The blessing of a second chance
March 2, 2015
It’s not often that a person is given an opportunity to “re-do” a previous experience, especially one tinged with regret.
I lived in Togo from August of 2000 to May of 2010, working to help people know Jesus. This was my task, and I did not see myself equipped to do anything else.
I had been trained to move to the nation of Togo and become immersed in the culture of the Kabiye people in the north central region of the country. I was prepared to work under difficult physical, social and cultural conditions very different from my own. I had developed a method for sharing the good news of Jesus in the most effective way I knew how.
Before going to Togo, I spent seven months in Albertville, France, learning basic level French. Once in Togo, I spent the better part of the first two years learning the local language. All this preparation was done in order to help people know Jesus. I have no regrets about the preparation or what was accomplished during my time there; I firmly believe Jesus needs to be the foundation of people’s lives.
However, in those three years of training, I was never prepared to help people in any real way physically. In fact, I was more or less discouraged from being involved in development initially, in order to “plant” churches genuine in their desire to follow God. To begin development work would only encourage people to “come to God” from insincere motives, it was believed. It was not until 2006 that development work was considered as a part of the overall mission, but by that time it was too late. Too late, because six years had passed, the church planting work was winding down, and it was time to leave that work in the hands of the local people. During the final three years, we began a fledgling water project and a few small agricultural endeavors.

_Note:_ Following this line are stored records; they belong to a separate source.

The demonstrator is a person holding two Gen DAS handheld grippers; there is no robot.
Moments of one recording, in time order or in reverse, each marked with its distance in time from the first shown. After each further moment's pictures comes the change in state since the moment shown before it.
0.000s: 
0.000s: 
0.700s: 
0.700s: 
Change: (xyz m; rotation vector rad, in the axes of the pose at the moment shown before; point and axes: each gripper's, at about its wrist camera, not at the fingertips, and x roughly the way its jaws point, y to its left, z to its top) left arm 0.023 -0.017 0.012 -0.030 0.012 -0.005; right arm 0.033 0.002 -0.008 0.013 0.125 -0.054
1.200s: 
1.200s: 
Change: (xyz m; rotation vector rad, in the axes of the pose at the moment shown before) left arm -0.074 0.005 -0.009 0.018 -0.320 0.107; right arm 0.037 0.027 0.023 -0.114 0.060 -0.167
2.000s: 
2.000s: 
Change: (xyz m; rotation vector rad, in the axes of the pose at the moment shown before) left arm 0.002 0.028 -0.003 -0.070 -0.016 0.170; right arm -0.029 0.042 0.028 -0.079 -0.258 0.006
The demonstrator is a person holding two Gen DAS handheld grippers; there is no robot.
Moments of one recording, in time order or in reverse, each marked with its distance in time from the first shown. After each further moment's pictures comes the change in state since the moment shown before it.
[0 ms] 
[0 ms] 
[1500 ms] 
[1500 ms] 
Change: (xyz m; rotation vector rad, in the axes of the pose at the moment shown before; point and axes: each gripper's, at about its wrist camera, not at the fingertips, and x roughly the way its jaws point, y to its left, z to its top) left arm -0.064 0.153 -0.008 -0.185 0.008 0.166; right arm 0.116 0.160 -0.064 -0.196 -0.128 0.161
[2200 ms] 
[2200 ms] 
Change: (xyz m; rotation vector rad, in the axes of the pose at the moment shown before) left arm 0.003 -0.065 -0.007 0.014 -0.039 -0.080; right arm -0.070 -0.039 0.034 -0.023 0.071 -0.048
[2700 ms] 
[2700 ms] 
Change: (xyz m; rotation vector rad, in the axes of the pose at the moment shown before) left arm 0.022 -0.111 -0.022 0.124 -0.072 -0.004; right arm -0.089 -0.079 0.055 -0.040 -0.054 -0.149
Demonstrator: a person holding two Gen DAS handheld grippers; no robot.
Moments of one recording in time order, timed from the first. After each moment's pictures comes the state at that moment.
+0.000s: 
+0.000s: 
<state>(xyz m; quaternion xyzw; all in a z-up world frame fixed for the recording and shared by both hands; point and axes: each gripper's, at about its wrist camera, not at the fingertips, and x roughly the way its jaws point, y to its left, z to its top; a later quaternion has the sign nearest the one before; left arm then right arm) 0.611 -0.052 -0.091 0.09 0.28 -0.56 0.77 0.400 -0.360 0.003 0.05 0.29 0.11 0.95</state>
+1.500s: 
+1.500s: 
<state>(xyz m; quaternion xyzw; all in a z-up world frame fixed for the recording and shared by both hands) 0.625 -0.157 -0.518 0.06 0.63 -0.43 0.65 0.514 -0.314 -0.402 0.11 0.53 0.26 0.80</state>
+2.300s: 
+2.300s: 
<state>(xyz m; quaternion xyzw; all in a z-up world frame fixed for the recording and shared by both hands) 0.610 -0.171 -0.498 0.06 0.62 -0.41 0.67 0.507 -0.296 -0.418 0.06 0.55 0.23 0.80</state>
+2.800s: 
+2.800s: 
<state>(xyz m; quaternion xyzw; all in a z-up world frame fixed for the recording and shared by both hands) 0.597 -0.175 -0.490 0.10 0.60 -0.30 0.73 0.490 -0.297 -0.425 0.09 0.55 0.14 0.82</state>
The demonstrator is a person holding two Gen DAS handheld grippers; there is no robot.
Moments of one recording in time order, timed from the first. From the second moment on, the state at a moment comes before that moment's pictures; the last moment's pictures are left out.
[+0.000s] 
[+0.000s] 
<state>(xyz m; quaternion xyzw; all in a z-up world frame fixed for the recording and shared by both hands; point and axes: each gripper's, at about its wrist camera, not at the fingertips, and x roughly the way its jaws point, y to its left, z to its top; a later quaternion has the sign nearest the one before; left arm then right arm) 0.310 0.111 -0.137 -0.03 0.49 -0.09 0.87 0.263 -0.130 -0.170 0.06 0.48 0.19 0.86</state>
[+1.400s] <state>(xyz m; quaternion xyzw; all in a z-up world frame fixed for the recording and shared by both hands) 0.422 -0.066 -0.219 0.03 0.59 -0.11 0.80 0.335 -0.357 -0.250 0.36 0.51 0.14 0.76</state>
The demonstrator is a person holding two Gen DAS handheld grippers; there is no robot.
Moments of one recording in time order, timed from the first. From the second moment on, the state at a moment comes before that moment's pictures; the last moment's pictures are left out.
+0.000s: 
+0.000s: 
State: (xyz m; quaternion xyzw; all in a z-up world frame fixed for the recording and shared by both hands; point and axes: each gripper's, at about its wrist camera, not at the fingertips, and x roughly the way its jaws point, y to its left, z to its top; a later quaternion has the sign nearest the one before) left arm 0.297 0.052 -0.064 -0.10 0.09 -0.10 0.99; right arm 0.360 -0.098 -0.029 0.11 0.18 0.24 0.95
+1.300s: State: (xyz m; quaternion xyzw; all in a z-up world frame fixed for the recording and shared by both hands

My regrets about my time in Togo came later, at the outset of my work in Rwanda in 2012. I was serving as community development coordinator for a faith-based, Rwandan non-profit that works toward total transformation of the lives of Rwandans by empowering them to heal the hurts of spiritual and physical brokenness through a deep knowledge of Jesus, and working to solve individual, family and community issues. Our initial development work back then was a conservation agriculture project.
As we launched that project, I began to reflect on my time in Togo and the great physical needs of the people there, and for the first time yearned to return and initiate a similar project. At the same time, I could clearly remember how difficult it was to engage the people in the small projects we began in our last years and pondered the reality of such a yearning.
Now, sitting at my desk at Just Hope, life has come full circle. I find myself working for an organization that also yearns to empower people to elevate themselves above levels of poverty and solve problems that are bringing great challenges to their families and communities. After spending 12 days on the ground in Togo, I now look back and see the level of God’s involvement in taking me from Togo to Rwanda to Just Hope and back to Togo. God bends our life story in order for his purposes to be fulfilled.
My concerns about engaging the lives of people in Togo were unfounded. During our short time in country we, along with our boots on the ground partner missionaries Jesse and Andrew, were able to initiate two training and demonstration plots through active, even eager participation by 17 men and women. These participants were able to easily identify problems with their typical and traditional agricultural practices and were excited to learn old but forgotten practices that offer solutions. Practices such as slashing and burning, no crop rotations, plowing and improper use of chemical fertilizers have destroyed farmland and left families and entire communities and regions of Togo with insufficient food and a very bleak future. Working within the structure of their agricultural practices and not introducing foreign methods promises to empower local farmers using resources at their disposal to feed their own families well, and over time develop a stronger economic base from which further development can be launched.
My faith in the Togolese people, specifically the Lamba people, was renewed as we sat and learned together under a large mango tree near a participant’s house, and as we worked and “baked” together in the field under the hot West African sun. Or perhaps I was simply convicted of the lack of faith I originally placed in them. Either way, I enjoyed working with them as they laughed and clapped with joy while planting, mulching and watering.
It is hard being a farmer when the ground is poor, hard like concrete and no longer gives a sufficient harvest. To see joy expressed as they realized the promise of renewal of their land and the potential for abundant harvests to return was almost as much a gift for me as it was for them. I hope and pray for success with these plots, and for that success to flow from a demonstration and training into their own fields, their own lives and into the lives of their communities.